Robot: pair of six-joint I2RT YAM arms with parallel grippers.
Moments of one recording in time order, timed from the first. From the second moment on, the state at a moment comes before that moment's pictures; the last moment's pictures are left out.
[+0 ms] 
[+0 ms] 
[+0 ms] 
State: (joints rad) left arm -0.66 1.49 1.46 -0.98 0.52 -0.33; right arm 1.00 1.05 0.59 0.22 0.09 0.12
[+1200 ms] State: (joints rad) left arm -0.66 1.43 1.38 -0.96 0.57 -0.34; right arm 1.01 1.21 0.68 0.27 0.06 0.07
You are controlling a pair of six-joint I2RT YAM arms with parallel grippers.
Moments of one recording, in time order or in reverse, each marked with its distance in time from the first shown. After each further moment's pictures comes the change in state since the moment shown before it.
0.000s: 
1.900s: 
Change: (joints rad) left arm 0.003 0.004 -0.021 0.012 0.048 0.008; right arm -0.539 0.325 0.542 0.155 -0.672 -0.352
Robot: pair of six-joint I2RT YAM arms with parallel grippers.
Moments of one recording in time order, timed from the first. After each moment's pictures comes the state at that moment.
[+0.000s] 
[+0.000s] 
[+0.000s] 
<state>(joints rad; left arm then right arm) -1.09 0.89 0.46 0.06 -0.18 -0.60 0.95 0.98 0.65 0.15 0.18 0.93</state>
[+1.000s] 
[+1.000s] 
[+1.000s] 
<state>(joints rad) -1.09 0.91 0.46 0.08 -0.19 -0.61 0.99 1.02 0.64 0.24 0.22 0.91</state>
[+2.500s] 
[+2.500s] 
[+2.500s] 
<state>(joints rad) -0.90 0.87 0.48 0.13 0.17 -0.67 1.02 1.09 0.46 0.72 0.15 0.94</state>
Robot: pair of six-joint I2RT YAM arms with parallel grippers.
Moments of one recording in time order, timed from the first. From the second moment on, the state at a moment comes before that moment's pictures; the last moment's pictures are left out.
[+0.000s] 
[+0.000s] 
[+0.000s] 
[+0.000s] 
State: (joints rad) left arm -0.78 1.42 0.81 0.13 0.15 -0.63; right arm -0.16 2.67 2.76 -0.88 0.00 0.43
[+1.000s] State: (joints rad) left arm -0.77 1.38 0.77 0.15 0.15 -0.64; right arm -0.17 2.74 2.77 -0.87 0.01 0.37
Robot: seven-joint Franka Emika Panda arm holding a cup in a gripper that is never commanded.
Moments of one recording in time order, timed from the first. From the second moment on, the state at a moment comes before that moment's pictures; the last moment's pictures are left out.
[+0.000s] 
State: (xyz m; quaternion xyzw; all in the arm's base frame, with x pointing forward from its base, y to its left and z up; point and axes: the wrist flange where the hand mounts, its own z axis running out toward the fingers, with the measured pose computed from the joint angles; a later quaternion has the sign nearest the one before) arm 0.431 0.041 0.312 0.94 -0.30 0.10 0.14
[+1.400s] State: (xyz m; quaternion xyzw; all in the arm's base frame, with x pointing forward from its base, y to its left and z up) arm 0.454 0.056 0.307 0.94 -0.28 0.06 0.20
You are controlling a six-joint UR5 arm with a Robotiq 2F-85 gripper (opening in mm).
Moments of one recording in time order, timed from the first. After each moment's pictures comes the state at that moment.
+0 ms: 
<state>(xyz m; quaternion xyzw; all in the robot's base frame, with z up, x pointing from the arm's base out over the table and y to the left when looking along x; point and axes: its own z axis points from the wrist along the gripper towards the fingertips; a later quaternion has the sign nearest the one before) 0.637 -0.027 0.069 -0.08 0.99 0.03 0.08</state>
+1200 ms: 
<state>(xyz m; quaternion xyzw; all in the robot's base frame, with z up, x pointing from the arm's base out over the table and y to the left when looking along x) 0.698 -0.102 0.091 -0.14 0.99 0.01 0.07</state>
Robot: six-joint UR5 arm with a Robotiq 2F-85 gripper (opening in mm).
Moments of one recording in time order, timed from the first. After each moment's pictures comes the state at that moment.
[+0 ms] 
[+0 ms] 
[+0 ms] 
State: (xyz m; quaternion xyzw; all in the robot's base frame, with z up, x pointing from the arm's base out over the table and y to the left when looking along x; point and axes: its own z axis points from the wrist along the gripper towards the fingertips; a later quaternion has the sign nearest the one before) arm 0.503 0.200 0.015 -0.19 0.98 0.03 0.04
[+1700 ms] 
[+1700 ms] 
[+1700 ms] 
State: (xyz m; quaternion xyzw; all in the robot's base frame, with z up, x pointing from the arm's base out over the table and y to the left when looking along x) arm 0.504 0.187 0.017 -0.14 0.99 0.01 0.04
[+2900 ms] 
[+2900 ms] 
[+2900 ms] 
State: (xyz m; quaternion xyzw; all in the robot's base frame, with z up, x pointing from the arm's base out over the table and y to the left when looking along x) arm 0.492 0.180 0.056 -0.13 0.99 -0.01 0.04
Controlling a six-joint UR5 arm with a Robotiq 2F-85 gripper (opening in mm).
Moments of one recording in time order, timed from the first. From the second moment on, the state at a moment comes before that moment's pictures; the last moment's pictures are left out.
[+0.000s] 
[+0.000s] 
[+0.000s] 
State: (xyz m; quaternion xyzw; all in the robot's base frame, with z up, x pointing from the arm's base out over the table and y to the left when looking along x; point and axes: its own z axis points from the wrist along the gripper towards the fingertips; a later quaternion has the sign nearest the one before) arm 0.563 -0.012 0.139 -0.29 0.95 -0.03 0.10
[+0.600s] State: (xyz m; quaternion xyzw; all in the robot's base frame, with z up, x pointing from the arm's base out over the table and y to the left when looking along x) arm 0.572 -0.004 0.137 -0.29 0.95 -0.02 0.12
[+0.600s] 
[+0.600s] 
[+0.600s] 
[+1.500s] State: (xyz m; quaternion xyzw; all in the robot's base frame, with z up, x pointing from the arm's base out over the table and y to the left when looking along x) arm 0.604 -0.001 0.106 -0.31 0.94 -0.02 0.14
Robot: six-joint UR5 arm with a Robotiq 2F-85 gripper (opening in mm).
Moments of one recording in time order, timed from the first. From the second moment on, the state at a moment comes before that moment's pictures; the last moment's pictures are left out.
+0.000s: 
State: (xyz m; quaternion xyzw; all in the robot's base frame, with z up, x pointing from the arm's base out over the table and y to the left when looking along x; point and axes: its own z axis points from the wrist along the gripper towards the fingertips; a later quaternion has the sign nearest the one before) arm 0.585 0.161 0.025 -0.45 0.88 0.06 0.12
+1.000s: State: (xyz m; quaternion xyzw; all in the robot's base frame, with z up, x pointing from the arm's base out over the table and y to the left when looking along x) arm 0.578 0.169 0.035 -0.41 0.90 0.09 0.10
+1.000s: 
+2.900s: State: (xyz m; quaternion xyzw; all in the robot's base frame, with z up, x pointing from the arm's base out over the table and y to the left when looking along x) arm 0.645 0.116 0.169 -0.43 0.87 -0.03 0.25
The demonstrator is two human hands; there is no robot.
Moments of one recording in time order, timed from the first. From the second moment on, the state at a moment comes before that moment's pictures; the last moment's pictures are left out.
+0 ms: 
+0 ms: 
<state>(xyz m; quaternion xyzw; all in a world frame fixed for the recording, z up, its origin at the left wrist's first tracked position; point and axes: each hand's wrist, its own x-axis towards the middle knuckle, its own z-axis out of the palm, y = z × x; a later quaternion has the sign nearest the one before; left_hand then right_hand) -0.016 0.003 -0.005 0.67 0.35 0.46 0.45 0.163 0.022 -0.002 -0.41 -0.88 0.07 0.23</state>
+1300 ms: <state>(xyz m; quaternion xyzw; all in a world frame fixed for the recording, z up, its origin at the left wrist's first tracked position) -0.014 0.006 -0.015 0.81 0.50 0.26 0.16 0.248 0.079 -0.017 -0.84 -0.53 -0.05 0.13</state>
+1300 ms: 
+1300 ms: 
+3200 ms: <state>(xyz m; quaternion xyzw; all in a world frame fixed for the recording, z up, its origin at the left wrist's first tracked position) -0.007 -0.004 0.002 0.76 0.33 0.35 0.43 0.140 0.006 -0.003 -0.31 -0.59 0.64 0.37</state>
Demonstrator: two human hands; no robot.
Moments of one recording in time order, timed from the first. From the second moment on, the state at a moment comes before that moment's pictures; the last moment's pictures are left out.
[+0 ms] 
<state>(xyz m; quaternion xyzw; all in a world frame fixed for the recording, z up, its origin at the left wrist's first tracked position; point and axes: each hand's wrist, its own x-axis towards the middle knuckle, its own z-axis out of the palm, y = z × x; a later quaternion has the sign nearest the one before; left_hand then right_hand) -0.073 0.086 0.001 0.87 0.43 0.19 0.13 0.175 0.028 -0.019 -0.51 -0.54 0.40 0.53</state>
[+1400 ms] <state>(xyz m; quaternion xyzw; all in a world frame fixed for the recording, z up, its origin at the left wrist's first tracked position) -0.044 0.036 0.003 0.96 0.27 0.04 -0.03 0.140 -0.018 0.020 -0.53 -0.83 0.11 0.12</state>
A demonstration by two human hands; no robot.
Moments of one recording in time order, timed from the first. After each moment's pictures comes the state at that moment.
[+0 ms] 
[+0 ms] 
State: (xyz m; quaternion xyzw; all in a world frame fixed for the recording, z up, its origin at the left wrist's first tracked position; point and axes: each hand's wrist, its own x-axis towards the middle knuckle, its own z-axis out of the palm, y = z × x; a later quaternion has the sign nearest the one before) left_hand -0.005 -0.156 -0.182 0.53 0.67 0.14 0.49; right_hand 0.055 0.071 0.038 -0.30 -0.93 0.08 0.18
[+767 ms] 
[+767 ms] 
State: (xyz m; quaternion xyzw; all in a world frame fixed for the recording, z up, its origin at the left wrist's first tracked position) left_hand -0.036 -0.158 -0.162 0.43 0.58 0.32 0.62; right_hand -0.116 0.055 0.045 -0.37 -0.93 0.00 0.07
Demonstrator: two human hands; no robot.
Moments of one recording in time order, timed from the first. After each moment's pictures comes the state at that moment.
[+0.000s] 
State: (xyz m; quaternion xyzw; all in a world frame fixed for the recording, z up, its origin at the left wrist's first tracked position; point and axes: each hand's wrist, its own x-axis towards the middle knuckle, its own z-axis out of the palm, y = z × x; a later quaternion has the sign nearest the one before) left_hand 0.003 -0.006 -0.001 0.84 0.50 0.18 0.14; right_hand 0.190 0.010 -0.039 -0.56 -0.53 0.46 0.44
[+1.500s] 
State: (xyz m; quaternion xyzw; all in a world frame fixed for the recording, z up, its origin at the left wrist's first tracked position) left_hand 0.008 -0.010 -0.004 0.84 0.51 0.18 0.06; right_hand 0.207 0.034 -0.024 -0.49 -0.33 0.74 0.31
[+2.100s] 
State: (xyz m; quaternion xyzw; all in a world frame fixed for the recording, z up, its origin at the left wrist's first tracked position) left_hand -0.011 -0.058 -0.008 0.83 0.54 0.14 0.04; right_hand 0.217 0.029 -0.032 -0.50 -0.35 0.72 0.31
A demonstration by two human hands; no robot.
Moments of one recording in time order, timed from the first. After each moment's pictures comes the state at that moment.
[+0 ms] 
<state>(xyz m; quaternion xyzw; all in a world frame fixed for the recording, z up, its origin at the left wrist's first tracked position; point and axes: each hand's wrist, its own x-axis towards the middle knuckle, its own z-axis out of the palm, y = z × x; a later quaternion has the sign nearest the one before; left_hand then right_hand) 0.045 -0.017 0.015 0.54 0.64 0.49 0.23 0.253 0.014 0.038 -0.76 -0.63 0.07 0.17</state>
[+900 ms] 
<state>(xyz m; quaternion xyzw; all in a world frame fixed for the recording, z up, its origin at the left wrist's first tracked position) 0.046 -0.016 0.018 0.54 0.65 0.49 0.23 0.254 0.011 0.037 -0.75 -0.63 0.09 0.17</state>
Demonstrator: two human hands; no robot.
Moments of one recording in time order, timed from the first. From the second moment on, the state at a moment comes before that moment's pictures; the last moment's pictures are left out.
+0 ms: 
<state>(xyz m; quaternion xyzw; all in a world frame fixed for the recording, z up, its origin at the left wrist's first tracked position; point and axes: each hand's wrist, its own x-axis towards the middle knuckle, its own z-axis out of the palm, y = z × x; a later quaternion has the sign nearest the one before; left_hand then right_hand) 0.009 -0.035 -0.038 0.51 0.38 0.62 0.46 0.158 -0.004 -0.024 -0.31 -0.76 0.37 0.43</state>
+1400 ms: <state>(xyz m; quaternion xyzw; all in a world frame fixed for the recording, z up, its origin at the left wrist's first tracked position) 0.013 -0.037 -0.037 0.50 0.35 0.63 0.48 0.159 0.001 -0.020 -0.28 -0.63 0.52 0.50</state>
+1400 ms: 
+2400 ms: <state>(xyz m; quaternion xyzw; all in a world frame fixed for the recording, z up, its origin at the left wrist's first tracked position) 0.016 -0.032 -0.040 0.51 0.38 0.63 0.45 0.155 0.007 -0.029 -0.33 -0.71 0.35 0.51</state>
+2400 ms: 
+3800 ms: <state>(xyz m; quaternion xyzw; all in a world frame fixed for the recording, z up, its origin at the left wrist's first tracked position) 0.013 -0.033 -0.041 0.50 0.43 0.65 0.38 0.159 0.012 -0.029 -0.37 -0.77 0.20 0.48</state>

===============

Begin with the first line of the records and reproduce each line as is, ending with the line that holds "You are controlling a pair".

Robot: pair of six-joint I2RT YAM arms with parallel grippers.
Moments of one recording in time order, timed from the first. From the second moment on, the state at a moment comes before that moment's pictures; the last moment's pictures are left out.
[+0 ms] 
[+0 ms] 
[+0 ms] 
State: (joints rad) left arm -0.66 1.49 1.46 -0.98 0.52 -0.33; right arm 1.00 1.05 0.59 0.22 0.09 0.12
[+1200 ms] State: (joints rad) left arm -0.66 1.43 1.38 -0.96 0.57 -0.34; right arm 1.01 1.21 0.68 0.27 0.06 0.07
You are controlling a pair of six-joint I2RT YAM arms with parallel grippers.

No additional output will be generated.